Over the road they are judging the next Open-Art exhibition and I know I won’t get anyway this year, having won last June. They’ve had 100 artists entering! due to the excellent quality of last year’s show, which was loaded with superb artworks from top-notch professional artists. I think I only won because my abstracts were, as I’ve been told by galleries from New York to Amsterdam, totally different to anything anyone has seen before.
I’m surprised each time one pops out (well, they take several months work to complete). They come from a deep meditative place which I go to, a place that helps me cope with my present condition. This thought makes my mind drift back to my beloved Kenya and finally, to a dramatic drive through the savannah and along dry river beds in a 4x4. I was taking an old woman to hospital two bush-driving hours away, or one day’s walk. Had we not done that drive, she’d have died without medical care or pain relief. My ‘cousin’ was annoyed to learn of our action when we returned one of his many 4x4’s some hours later, but that’s the ex-colonials for you, and one of the reasons I won’t go back to Kenya.
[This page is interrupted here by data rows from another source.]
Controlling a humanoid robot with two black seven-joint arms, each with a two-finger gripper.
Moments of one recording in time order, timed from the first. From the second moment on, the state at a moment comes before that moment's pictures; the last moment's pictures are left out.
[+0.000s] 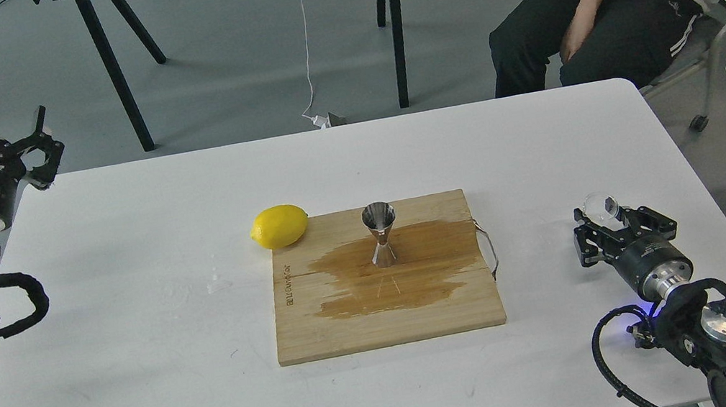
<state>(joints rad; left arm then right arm) -0.57 0.52 -1.00 -0.75 -0.06 -0.49 -0.38 0.22 -0.15 1.25 0.70 0.45 0.30 -0.12</state>
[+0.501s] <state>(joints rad) -0.57 0.51 -1.00 -0.75 -0.06 -0.48 -0.38 0.23 -0.13 1.25 0.69 0.45 0.30 -0.12</state>
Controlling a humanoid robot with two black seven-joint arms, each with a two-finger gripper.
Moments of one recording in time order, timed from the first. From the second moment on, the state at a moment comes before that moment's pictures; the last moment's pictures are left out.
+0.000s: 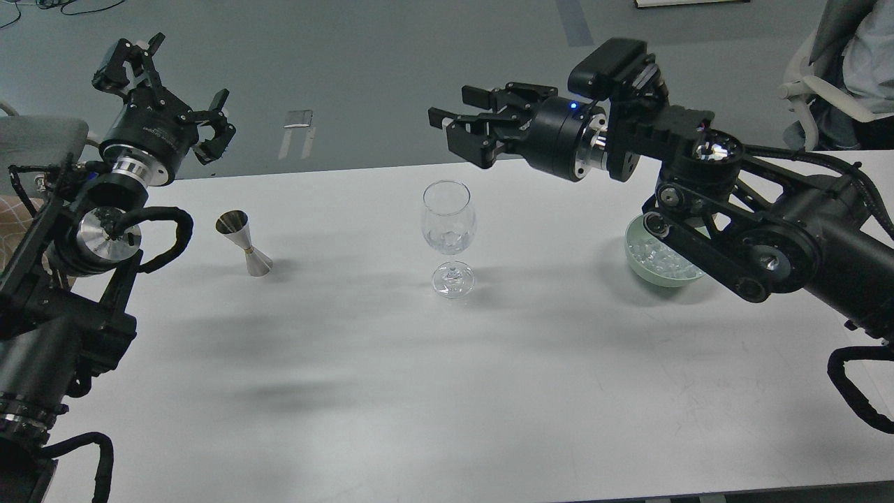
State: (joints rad) left arm -0.62 0.35 -1.34 -0.98 0.37 -0.14 -0.01; right arm 0.96 -0.25 0.76 1.18 -1.97 0.15 0.21
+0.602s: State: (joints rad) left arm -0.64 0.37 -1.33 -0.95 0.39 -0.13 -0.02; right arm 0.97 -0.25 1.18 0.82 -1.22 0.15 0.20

The contrast to my existence here in Britain can’t be better shown than by yesterday’s experience. We had yet another of my dramatic dashes to hospital. I’m now on the highest dose of steroids to stop an expanded artery in my head squeezing the optic nerve and causing instant blindness. Three years ago this same condition gave me crippling headaches but these pills quickly killed them. We thought the condition, Giant Cell Arteritis, would never return, but that’s life. At least I’m not in Africa.
As a young man, the few times my mind rippled forwards from an exciting life, I used to look forward to old age. I assumed it would be a sublime period ruled by wisdom gained form experience and calm from a satisfying life, I assumed creativity would occupy the space once held by activity, that paintings and novels would fly from a desk overlooking a well loved Zen-ish garden into which dear old friends and pleasant neighbours would drift. The reality is very different.
We have the Zen inspired garden and it hangs beautifully above the town’s lovely old roofs, but our neighbours disliked our widely admired fencing and even said out of spite they’d told others in this street that we are not pleasant. This dispute has cost us a welcome and also thousands. The house had already gobbled up all our money and savings, so we’ve had to borrow to pay. On top of this is my dire health.
But… you know what… life is not defined by what happens to you but by how you take it.
We’re not bothered by what others think of us, and although we are poor, we save the pennies until we can treat ourselves and I am as creative as my energy or brain fog allows me to be. Unable to walk far, I am Zen master of our wee Zen haven. When self-pity enters my head, I think back to those in neighbouring hospital beds, some who didn’t make it, and yesterday at the hospital I talked to a depressed young woman whose legs are weakened by internal infections. I showed her my innovative French crutches with pneumatic joints that soften gravity’s pressure on the elbow and shoulder joints. When I showed her that my crutches can also act as a shooting-stick type seat, vital when exhausted, she laughed with joy and took photo-notes to buy them.
In the fog created by pain and fever, your diminished energy supply is drained before you even start the essential chores of daily life. This makes the demanding work of mentally adjusting to your situation an even bigger mountain to climb. But you must. Adjusting, no matter your condition, is the only option, unless you pine for a depressed existence. Take this morning. I asked my wife what she feels about the disappointing home existence my problems have given her. Camilla’s smile was sweet, “It is what it is!” And we hugged one another.
Camilla has always faced what is, it is partly why we get along so well, for we each live without regret. When sadness invades, we quickly shift aside to find the positives in any situation, even when things are really dire, such as when in hospitals we’ve thought we’d never see one another again. That this has happened several times has not stopped us being positive. You have to. This one life is not a practice run.
I had a stark choice yesterday - consume those nasty pills or not. Three years ago, these same pills dramatically increased my vulnerability. Defences lowered, I caught an internal infection which has never left and has swelled to give me 20 horrible rounds of itself over two years (& 20 rounds of powerful, destabilising antibiotics). It invaded my collapsed them, almost killed me; it gave me near uro-sepsis, nearly ending my days; it caused a frightening internal rupture that almost took me. I went on to suffer several disorienting seizures. These pills play havoc with the body - I snapped a tendon and another time my bicep literally broke in two. They made me lose 10% of my weight, having no fat this stole over 40% of my muscle, I’m now an insect. They also disrupt your sleep and effect your mood.
What’s to like? But I can’t imagine life without sight. I’ll also be glad when these temple-located headaches go, for the intensity stops me writing, it invades my entire mental existence. Despite the Nation’s Health Service being on its knees through lack of funding and government foresight, within two hours of my phoning the doctor I’d been treated in hospital. OK, due to all my other problems, I’m on the red-list, but that is still an impressive lot of empathy and action from several dedicated medics. You’d be amazed to get such care, even with private health insurance in places such as the USA, and here it is free and all provided with smiles all round. Bless our NHS!!!
How fortunate to be in a land, tired of our stupid Brexit government as it is, which is capable of such marvels.